Nanna.—Il te viendra cinq ou six pigeons nouveaux, en compagnie de quelque ancien ami à toi. Fais-leur un accueil princier, assieds-toi avec eux, engage un entretien agréable et le plus honnête que tu pourras. Tout en parlant et en écoutant, toise-moi leurs apparences et estime au juste, d'après leur façon d'être, ce qu'on en peut tirer. Prends alors à part, galamment, ta connaissance, et informe-toi de la condition de chacun; puis reviens au jeu et fais des risettes au plus riche, regarde-le d'un air câlin, comme si tu te mourais pour lui, et ne détache jamais tes yeux des siens sans lâcher quelques soupirs; quand tu ne saurais que son nom, à son départ, dis-lui: «Je baise la main à Votre Seigneurie, signor un tel.» Aux autres, dis-leur simplement: «Je me recommande à vous», et aussitôt postée à la jalousie, dès qu'ils sortiront de la maison, ne te laisse pas apercevoir, sauf lorsqu'il se retournera pour te saluer; au moment que tu seras pour le perdre de vue, penche-toi à corps perdu hors de la fenêtre, et en te mordant le doigt, en le menaçant gentiment, fais-lui connaître qu'il t'a tout ensavonné le cœur, rien que par sa divine présence. Tu verras qu'il reviendra chez toi tout seul et plus délibérément qu'il n'était venu accompagné. Le reste te regarde, Pippa.

Pippa.—Il fait bon vous voir causer.

Nanna.—Je veux te dire une chose, maintenant que je l'ai dans l'idée. Ne ris jamais en parlant à l'oreille de qui se trouve à côté de toi, ni à table, ni autour du feu, ni n'importe où; c'est un des plus déplorables défauts que puissent avoir les femmes, honnêtes ou putains. Jamais on n'y tombe, dans ce défaut-là, sans que chacun ne te soupçonne de se moquer de lui, et il en résulte souvent des brouilleries folles. En second lieu, ne commande jamais, d'un ton de reine, à tes servantes, en présence du monde; ce que tu peux faire toi-même, fais-le: on sait bien que tu as des servantes et que, puisque tu en as, tu peux leur donner des ordres; en ne leur en donnant jamais avec hauteur, tu acquiers la bienveillance des gens, et qui te voit s'écrie: «Oh! la gentille créature! avec quelle grâce elle s'applique à faire toute chose!» Supposé, au contraire, qu'ils te voient t'emporter, les gronder de ce qu'elles ne se dépêchent pas de te ramasser un cure-dent qui te sera échappé des doigts, ou de te brosser une des pantoufles, leur opinion sera que gare à qui est sous ta dépendance, et ils se feront remarquer l'un à l'autre ton orgueil, à l'aide de signes.

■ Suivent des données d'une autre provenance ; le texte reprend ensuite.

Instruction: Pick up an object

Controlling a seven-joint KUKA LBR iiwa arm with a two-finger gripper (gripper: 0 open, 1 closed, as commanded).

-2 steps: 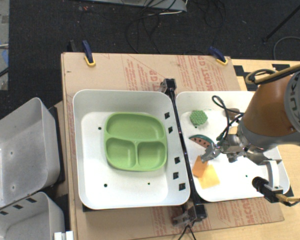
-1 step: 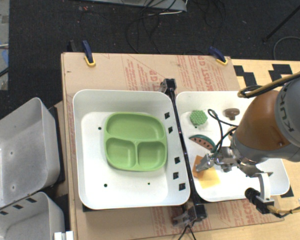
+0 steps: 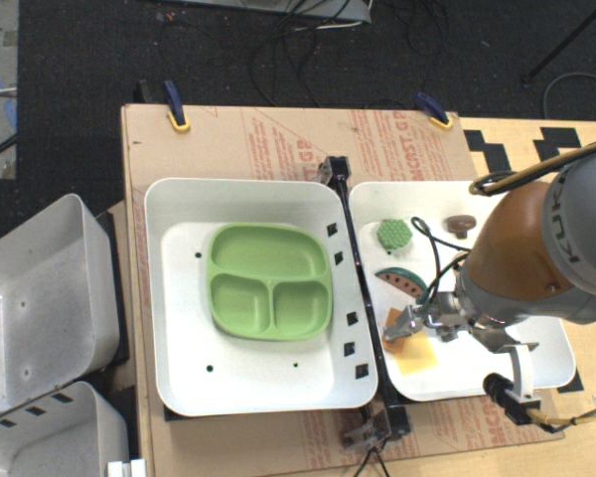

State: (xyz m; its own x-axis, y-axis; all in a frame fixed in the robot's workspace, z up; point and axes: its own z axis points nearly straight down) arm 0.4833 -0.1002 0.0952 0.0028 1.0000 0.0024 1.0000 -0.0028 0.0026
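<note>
The arm is reaching in from the right over the right bin (image 3: 551, 366), with its gripper (image 3: 409, 328) hanging low above the bin's left part, near the divider. Whether the claw is clenched or released cannot be told from this angle. Just beneath and beside it a yellow-orange flat piece (image 3: 414, 354) is lying on the bin floor. Farther back a watermelon slice (image 3: 403, 280), a green round object (image 3: 394, 234) and a small brown object (image 3: 461, 225) are resting. A green divided plate (image 3: 270, 281) is sitting in the left bin (image 3: 174, 296).
</note>
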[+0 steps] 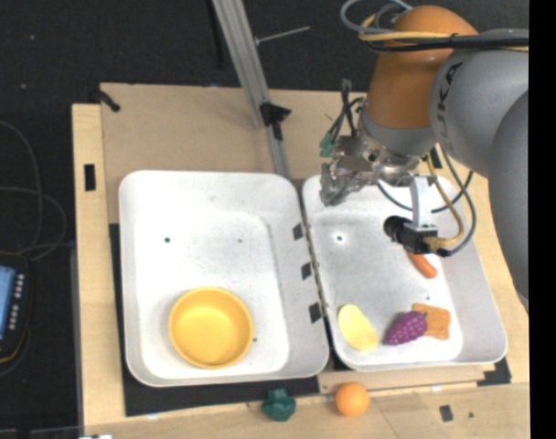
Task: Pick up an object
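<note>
Reaching in from the right, the grey arm with the orange band [408, 71] is hanging its two-finger pincer [336, 187] over the far left corner of the right shallow white bin [470, 286], close to the divide between the two bins. Whether the pincer is apart or together cannot be told from this slanted view, and nothing is showing between its tips.

Lying along the near edge of that right bin are the things to pick: a pale yellow lemon-shaped piece [357, 326] near the left corner, a purple bunch of toy grapes [406, 327] just beside it to the right, and an orange blocky piece [435, 321] touching the grapes. A small orange carrot-like piece [423, 264] is lying farther back, under a black fitting [406, 232] on the arm's cabling. All of them are sitting well apart from the pincer.

Sitting in the left shallow white bin [150, 199] is a round yellow bowl [210, 326], upright, toward the near side. On the wooden table [168, 126], in front of the bins, an orange ball [351, 399] and a small dark green object [279, 405] are resting near each other.
</note>
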Available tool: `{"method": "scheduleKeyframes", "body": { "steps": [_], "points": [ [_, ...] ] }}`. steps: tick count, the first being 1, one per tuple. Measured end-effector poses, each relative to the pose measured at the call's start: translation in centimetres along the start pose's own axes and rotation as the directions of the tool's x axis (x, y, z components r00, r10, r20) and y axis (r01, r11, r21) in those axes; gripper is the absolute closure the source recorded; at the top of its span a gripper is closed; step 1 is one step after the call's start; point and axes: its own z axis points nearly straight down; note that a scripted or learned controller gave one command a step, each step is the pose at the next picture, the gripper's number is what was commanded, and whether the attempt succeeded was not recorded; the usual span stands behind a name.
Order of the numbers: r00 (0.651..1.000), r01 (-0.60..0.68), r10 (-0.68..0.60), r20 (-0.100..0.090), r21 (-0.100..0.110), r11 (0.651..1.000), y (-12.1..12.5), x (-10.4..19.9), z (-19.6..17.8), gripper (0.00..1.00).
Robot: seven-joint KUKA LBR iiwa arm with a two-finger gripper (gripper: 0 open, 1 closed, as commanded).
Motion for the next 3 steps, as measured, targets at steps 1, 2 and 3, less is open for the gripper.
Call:
{"method": "scheduleKeyframes", "body": {
  "steps": [1,2,3],
  "points": [
    [1.0,0.004,-0.004,-0.001,0.001,1.0,-1.0,4.1,-0.3,1.0],
    [1.0,0.005,-0.005,-0.002,-0.001,1.0,-2.0,9.2,-1.1,1.0],
    [1.0,0.0,0.0,-0.001,0.0,1.0,-2.0,8.9,-1.0,0.0]
  ]
}}
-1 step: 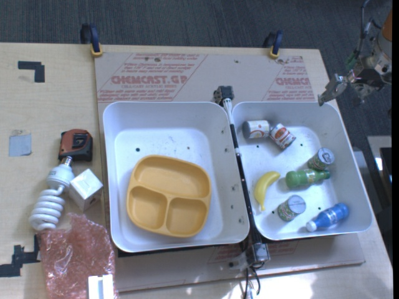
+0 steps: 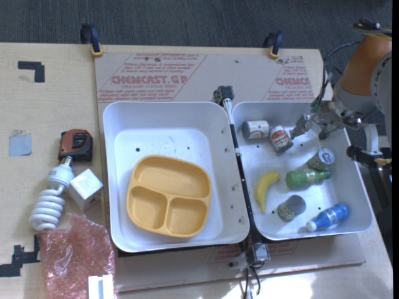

Pippa.—Les saints conseils, les excellents conseils!

Nanna.—Mais comment ai-je omis la façon dont tu devras te tenir à un repas où se trouveront une foule de courtisanes, dont le naturel est d'être envieuses, jalouses, fâcheuses et fastidieuses? Tu me connaîtras quand tu ne m'auras plus.

Pippa.—Pourquoi me dites-vous cela?

Nanna.—C'est pour n'avoir plus à te le dire que je te dis. Te voici à un repas où se trouvent invités (on est en carnaval) quantité et quantité de signoras; elles entrent dans la salle, toutes masquées, et elles dansent, elles s'assoient, elles causent sans vouloir s'ôter le masque du visage; elles font bien de rester ainsi pendant que la cohue, qui ne doit pas souper avec elles, s'amuse à écouter la musique, à voir danser: mais elles font mal ensuite, quand on se lave les mains, de ne pas vouloir manger à la table préparée pour tout le monde: l'un va par-ci, l'autre va par-là, il faudrait bâtir des chambres à l'aide de la nécromancie pour contenter toutes celles qui veulent manger à part avec leurs amoureux et qui s'en vont bouleversant le repas, la fête, la maison, les laquais, les servants, les cuisiniers; Dieu leur donne mal an et male Pâques! Chaque jour soit-il pour elles un an et une Pâques!

Pippa.—Les fastidieuses!

Nanna.—Ma douce espérance, je te vais enseigner ici le moyen d'arracher le cœur à tout un chacun par ta gentillesse.